Tehran ‘could have nuclear bomb in six months’: former IAEA director
A former IAEA deputy director says the country could have nuclear weapons ready by April and the missiles fired at Israel could be used to deliver them.
Iran could be six months away from having ten nuclear warheads ready to fire, an official observer who has visited the regime’s sites has reported.
Olli Heinonen, a former deputy director of the International Atomic Energy Agency (IAEA) who oversaw its efforts to contain Iran’s nuclear program, said the country could have the arsenal ready by April if it “rushed”.
The Finnish adviser said: “You cannot wipe out a country with those missiles but you can threaten it and be in a stronger position in negotiations.”
Officially, Iran claims that its nuclear program is for civilian purposes but Israel and many in the West see it as a front for weapons development.
An IAEA report in August said Iran had increased its stockpile of uranium enriched to 60 per cent to almost 165kg, 20kg more than the UN’s nuclear watchdog reported in May.
Enrichment of about 90 per cent is required for a bomb. Binyamin Netanyahu, the prime minister of Israel, has long warned that Iran could achieve that in a few months.

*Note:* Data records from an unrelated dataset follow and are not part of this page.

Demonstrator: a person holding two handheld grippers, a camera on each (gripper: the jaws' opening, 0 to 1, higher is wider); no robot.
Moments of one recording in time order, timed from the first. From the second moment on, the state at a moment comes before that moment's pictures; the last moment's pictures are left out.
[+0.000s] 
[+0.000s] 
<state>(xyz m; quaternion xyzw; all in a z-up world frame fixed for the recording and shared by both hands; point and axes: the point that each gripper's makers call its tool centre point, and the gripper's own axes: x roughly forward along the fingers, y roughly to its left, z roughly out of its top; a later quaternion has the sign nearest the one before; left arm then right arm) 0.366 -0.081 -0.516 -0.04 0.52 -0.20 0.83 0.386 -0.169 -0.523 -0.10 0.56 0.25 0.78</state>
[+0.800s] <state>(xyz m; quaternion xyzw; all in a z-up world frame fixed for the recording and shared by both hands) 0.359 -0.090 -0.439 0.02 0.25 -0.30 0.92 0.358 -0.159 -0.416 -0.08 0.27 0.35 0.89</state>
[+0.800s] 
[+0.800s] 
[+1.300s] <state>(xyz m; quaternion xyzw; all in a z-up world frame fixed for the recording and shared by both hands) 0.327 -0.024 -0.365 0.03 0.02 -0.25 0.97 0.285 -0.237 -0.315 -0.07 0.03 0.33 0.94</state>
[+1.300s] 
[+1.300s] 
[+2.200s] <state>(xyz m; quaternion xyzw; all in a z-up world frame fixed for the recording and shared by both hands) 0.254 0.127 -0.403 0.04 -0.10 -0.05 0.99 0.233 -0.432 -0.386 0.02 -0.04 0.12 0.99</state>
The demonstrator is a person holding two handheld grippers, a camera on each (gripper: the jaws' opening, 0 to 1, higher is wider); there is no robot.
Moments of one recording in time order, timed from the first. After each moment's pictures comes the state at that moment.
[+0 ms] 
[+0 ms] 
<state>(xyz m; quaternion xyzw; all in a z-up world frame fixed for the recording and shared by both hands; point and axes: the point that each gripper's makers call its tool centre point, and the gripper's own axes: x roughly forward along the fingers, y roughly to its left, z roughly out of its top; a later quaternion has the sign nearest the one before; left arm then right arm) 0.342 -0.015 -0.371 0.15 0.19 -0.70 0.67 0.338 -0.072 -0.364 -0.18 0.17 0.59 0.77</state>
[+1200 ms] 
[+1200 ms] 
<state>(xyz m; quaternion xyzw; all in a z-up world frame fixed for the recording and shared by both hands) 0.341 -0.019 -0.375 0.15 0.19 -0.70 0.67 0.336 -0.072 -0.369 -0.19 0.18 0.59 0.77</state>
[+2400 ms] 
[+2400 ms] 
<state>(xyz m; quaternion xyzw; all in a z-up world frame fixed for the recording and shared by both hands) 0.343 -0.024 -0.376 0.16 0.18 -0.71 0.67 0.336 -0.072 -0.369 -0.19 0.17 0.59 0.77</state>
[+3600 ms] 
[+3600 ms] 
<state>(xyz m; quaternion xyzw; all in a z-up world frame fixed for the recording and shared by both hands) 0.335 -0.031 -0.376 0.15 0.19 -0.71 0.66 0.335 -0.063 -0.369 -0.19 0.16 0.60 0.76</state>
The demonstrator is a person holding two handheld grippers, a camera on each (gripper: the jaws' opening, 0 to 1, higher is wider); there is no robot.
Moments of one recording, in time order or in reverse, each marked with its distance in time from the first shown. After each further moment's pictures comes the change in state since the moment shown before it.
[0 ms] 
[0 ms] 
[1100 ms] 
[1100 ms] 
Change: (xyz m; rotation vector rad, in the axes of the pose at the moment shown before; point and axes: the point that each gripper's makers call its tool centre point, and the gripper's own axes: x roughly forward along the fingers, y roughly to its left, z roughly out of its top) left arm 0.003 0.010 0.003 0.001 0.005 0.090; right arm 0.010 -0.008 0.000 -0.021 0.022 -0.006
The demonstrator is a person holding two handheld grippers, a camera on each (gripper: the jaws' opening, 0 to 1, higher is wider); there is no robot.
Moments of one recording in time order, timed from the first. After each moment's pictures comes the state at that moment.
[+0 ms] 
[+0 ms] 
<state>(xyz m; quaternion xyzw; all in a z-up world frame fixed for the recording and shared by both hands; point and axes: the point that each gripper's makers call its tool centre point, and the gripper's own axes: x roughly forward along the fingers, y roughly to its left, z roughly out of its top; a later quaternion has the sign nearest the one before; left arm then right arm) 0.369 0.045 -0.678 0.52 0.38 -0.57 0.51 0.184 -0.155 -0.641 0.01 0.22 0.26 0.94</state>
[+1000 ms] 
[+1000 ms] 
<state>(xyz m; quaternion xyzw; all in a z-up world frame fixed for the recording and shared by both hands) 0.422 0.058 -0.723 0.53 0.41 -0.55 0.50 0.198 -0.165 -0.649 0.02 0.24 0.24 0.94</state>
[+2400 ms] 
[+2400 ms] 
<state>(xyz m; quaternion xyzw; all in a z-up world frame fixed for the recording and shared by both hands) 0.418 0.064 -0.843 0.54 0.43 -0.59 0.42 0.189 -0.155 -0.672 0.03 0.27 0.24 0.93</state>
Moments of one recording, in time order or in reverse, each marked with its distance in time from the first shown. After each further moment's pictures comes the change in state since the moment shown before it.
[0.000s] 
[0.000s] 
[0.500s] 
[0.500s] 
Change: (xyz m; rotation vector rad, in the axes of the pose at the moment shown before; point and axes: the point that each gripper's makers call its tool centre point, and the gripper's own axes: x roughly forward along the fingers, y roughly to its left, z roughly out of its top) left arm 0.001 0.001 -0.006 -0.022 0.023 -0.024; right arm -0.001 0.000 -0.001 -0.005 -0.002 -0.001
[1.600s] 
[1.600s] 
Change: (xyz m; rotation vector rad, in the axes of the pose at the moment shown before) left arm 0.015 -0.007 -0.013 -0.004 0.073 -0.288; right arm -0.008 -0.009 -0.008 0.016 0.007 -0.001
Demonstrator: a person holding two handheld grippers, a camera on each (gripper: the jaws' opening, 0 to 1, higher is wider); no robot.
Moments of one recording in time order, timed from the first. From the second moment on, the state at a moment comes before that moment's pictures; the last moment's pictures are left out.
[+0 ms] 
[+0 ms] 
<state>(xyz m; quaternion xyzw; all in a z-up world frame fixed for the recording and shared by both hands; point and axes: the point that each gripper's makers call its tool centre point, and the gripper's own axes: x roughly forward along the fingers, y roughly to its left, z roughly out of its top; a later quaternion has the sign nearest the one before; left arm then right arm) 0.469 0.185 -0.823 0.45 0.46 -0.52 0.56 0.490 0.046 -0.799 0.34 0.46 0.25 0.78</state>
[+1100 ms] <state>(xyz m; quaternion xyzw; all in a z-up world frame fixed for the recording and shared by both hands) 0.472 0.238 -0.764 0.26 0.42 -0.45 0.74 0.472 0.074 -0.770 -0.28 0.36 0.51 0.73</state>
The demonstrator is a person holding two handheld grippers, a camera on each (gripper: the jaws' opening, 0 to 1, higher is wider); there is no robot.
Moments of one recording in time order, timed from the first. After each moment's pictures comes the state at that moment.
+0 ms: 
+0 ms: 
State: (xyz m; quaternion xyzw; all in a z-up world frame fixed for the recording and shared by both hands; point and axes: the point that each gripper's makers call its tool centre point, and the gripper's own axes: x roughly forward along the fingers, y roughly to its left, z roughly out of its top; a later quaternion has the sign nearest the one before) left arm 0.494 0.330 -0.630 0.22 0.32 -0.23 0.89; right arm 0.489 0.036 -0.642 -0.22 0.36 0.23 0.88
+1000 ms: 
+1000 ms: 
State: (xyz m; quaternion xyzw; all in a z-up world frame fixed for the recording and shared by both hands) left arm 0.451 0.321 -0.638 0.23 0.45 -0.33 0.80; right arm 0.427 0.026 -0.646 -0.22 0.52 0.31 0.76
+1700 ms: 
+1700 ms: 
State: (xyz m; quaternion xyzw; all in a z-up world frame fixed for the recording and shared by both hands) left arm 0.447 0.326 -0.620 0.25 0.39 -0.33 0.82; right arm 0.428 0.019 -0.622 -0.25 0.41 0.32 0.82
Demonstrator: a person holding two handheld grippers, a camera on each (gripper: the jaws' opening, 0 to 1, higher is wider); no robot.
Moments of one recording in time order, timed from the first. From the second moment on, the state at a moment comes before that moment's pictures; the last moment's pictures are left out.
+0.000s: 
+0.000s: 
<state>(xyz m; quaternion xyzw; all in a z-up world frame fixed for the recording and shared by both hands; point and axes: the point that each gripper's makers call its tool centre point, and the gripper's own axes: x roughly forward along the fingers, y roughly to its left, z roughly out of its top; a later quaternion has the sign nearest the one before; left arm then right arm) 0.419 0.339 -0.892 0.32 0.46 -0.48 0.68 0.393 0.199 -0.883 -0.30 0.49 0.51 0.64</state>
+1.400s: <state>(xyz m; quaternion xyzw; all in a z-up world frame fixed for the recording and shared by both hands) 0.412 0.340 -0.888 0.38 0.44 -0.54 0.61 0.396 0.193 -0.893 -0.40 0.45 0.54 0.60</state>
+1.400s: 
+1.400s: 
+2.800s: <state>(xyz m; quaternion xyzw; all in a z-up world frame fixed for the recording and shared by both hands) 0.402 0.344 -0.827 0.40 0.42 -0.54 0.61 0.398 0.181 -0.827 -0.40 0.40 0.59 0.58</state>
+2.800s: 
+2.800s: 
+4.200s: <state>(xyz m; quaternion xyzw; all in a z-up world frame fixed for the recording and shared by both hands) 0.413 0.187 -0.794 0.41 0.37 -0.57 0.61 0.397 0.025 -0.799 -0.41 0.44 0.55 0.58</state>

Heinonen, a fellow at the Stimson Centre in Washington DC, who has held many meetings with the regime’s nuclear officials, said the missiles fired at Israel on Tuesday night could be used to deliver nuclear weapons.
“You just put something different where the payload is and design the weapons package differently so it survives the flight,” he said. “That is why the US and UK are worried.”
He warned that officials in Iran had signalled that they had changed their defence doctrine to suggest the weapons could be used “if we don’t get what we want”.
Heinonen said the Iranians would be taking a “tremendous risk” by using nuclear weapons. They were more likely to use them as a “bargaining chip”. He added: “The US president will have to think that there is even a small possibility those weapons are used and they have to be prepared for that.”
President Biden has said he would not support an Israeli attack on Iran’s nuclear sites. He is the only one likely to have any sway over what Netanyahu does next. The US has already failed to persuade Israel – to which it gives billions of pounds for its defences – not to go into Rafah in Gaza owing to the risk of civilian casualties and not to invade Lebanon, which it did this week.
Any move by Iran to achieve a nuclear bomb risks being detected. Israeli hawks could urge Netanyahu to strike as Israel did previously in Iraq and Syria by bombing their nuclear facilities.
Analysts say hitting Iran’s enrichment facilities in mountainous regions of Natanz and Fordow could be “challenging” and have limited results.
After the first Iranian confrontation with Israel in April – when a symbolic strike was made on a radar tower at an airfield in Isfahan – a senior Revolutionary Guards commander said the country should revise its nuclear ambitions. A previous agreement to relax sanctions if Tehran reduced its stockpile of enriched uranium was ripped up by President Trump in 2018, effectively allowing enrichment to accelerate.
President Pezeshkian, of Iran, is believed to regard the growing stockpile as a bargaining chip for a new nuclear deal to ease the burden of sanctions.
But the threat to Hezbollah and Hamas posed by Israel’s military campaign may bolster the hawks in Tehran.
Hamidreza Azizi, an Iran expert, said the collapse of Hezbollah posed a threat. He added: “To compensate for that they’ve been speaking about an alternative, or another layer of deterrence, which could be nuclear.”